Wednesday 3 May 2006

ACAS Discussion Paper

Acas has issued a fascinating discussion paper, setting out its views on the 2004 dispute resolution procedures, the future of the tribunal system and the future of conciliation.

Key points include:

  • since the pre-acceptance procedures came in in October 2004, 10% of submitted claims have been rejected at the pre-acceptance stage. Less than half have of the rejected claims have been re-submitted.
  • the fixed conciliation period (of 7 or 13 weeks) is not assisting settlement of disputes. Parties are not ready to settle so early on; indeed, the 7 week period can almost expire before large employers receive the papers and allocate the case to the correct person within its organisation. As Acas states, "The seven-week period is proving far too short to offer meaningful conciliation in many cases."
  • although Acas has a power to conciliate once the fixed conciliation period has expired, it has taken a policy decision not to do so as if it routinely exercised its power to extend the conciliation period, it would undermine the purpose of the legislation.
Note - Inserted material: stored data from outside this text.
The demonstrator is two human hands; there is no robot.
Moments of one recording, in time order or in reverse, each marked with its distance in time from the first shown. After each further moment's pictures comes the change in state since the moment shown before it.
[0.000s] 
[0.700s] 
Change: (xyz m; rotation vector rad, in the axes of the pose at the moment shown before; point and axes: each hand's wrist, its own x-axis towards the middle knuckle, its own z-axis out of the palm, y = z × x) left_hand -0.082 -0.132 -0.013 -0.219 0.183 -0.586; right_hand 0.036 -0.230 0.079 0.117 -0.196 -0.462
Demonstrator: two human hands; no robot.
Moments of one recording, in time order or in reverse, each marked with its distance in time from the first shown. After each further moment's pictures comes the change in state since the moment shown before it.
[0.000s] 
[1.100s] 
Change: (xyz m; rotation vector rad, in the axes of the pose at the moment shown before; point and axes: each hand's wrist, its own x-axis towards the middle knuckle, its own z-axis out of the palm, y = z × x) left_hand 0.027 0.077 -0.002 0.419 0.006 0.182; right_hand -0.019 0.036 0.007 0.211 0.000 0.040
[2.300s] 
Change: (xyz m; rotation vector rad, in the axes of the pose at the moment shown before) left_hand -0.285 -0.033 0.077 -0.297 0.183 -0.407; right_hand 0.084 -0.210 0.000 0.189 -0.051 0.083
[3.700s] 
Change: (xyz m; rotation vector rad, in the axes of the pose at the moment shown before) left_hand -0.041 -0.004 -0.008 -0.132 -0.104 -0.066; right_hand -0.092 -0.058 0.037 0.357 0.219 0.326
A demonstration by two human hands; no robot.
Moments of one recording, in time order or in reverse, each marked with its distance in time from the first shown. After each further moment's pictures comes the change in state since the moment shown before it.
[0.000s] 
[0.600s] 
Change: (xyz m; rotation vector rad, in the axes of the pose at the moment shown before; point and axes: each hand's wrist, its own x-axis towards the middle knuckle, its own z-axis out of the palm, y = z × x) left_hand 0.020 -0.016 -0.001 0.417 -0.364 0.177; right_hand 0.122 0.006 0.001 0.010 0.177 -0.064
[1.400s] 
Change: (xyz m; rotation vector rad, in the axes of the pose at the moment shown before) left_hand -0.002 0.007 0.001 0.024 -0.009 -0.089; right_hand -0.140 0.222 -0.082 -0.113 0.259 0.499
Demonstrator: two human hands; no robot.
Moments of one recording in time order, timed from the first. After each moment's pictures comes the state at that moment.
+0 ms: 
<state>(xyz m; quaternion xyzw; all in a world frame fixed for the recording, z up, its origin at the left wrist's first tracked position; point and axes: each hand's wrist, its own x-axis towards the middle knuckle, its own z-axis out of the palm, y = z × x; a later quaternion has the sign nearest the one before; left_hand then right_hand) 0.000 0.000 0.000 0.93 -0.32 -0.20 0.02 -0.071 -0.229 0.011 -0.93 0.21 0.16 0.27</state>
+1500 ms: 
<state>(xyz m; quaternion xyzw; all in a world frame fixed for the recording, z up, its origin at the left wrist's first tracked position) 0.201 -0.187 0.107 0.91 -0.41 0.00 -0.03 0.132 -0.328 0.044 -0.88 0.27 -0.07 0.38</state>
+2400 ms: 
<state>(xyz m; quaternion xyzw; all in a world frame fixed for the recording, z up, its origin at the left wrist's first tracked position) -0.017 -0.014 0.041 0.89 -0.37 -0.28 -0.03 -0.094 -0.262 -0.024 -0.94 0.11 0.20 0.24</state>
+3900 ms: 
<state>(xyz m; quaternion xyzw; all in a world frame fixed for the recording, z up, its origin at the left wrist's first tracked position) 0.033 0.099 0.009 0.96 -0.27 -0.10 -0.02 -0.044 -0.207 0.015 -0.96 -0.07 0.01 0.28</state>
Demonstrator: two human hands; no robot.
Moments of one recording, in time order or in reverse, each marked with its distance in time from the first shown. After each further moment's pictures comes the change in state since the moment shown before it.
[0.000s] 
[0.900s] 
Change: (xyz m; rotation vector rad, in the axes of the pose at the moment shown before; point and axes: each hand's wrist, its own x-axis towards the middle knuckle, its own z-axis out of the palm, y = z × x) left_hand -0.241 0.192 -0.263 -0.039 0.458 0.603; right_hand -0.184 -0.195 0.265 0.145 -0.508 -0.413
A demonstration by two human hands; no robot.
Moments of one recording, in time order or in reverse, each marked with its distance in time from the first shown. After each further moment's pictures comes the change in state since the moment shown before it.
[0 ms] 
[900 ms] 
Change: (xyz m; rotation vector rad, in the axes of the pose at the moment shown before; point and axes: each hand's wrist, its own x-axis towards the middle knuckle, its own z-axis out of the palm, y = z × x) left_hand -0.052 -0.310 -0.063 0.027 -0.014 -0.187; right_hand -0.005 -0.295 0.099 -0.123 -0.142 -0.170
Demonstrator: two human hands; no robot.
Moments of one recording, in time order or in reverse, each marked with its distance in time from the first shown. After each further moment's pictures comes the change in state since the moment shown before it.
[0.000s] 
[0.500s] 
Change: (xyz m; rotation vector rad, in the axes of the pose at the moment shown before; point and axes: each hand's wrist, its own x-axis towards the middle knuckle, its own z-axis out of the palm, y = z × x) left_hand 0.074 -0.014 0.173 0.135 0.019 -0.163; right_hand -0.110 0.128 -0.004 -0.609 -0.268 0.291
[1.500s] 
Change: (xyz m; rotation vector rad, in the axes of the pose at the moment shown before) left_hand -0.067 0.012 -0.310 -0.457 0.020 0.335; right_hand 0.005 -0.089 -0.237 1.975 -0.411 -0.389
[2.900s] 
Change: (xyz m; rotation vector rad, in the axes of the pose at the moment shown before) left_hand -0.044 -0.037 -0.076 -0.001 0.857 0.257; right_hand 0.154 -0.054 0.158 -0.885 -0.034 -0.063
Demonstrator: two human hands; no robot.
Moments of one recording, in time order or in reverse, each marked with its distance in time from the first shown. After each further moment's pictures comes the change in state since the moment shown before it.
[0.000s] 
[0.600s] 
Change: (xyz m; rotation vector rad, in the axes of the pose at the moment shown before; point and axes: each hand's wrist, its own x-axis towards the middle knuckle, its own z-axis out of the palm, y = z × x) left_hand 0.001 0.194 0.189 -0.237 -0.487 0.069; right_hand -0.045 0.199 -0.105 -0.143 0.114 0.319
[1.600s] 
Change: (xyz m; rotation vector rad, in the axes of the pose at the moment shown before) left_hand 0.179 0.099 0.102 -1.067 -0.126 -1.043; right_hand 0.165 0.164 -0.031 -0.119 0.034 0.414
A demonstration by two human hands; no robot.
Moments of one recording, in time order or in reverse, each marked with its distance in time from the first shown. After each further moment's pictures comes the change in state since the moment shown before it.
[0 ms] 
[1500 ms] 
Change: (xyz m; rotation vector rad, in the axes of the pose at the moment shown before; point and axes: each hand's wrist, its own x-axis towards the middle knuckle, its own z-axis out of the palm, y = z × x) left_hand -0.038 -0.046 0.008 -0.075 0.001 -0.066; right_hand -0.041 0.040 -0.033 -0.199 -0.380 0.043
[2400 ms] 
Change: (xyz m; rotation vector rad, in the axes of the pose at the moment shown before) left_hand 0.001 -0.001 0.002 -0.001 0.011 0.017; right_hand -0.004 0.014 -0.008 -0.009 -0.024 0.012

Exceptional cases where it would conciliate outside the fixed period include cases where a large number of unrepresented Claimants are involved, where there have been delays in receiving paperwork from the tribunal offices, or because of the incapacity of a party due to serious illness.
  • due to budget cuts and the new performance measure imposed by the DTI (assessing Acas by the number of hearing days saved, rather than the number of cases settled), Acas has taken a policy decision to reduce the amount of time it will spend conciliating short-period cases (such as deductions from wages, breach of contract and redundancy claims). This is because a settlement in a short-period claim is regarded by the DTI as saving 1/4 day, whereas other types of settled cases are regarded as saving a greater amount of hearing time).